News | February 19, 2016

Federal agency stops defending flawed assessment of Charlotte toll road

Thursday the federal government abandoned its long-running defense of an illegal environmental review of the controversial and unneeded $900M Garden Parkway, a proposed toll highway project near Charlotte, N.C. The Federal Highway Administration (FHWA) filed a motion to dismiss its appeal of an earlier ruling in which a federal district court found that the review of the toll highway had been performed illegally. NCDOT is now the only party left defending the destructive toll highway.

FHWA’s move today comes more than three years after SELC filed a challenge to the Garden Parkway in federal court on behalf of two conservation groups, the Catawba Riverkeeper and Clean Air Carolina. When the groups first brought the case, NCDOT was poised to begin construction of the unneeded $900 million toll highway. The groups alerted permitting agencies that NCDOT’s analysis of the highway was fundamentally flawed and ensured that construction did not start until questions of legality were resolved.

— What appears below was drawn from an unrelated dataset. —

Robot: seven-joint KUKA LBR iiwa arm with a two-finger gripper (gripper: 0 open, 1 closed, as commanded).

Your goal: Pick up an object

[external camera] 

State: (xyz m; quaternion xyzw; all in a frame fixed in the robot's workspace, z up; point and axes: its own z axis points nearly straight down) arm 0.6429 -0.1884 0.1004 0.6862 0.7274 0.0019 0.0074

As the legal questions played out, the conservation groups worked outside of the courtroom with state legislators to ensure that the toll highway was not given preferential treatment over higher need projects in the state. Legislation passed in 2013 stripped the road of its earmarked funding and required it to be vetted through a new data-driven scoring process based on criteria of need. Not surprisingly, the project received an abysmal score and, in 2015, was removed from the state’s ten-year transportation plan. Despite the poor score, NCDOT and FHWA continued to defend their illegal analysis of the toll highway in court.

Ultimately, the conservation groups were successful in their challenge. The United States District Court of North Carolina ruled that the two transportation agencies had illegally relied on unsupported assumptions in their assessment of the toll highway. The transportation agencies asked the court to reconsider its opinion but the court again rejected the agencies. They then filed appeals in the United States Court of Appeals for the Fourth Circuit. With today’s move by FHWA, NCDOT stands alone in its fight for the $900M toll road, but continues to actively advocate for the project at North Carolina state taxpayers’ expense.

SELC and our partners hope that NCDOT may now finally abandon its support for the destructive toll road.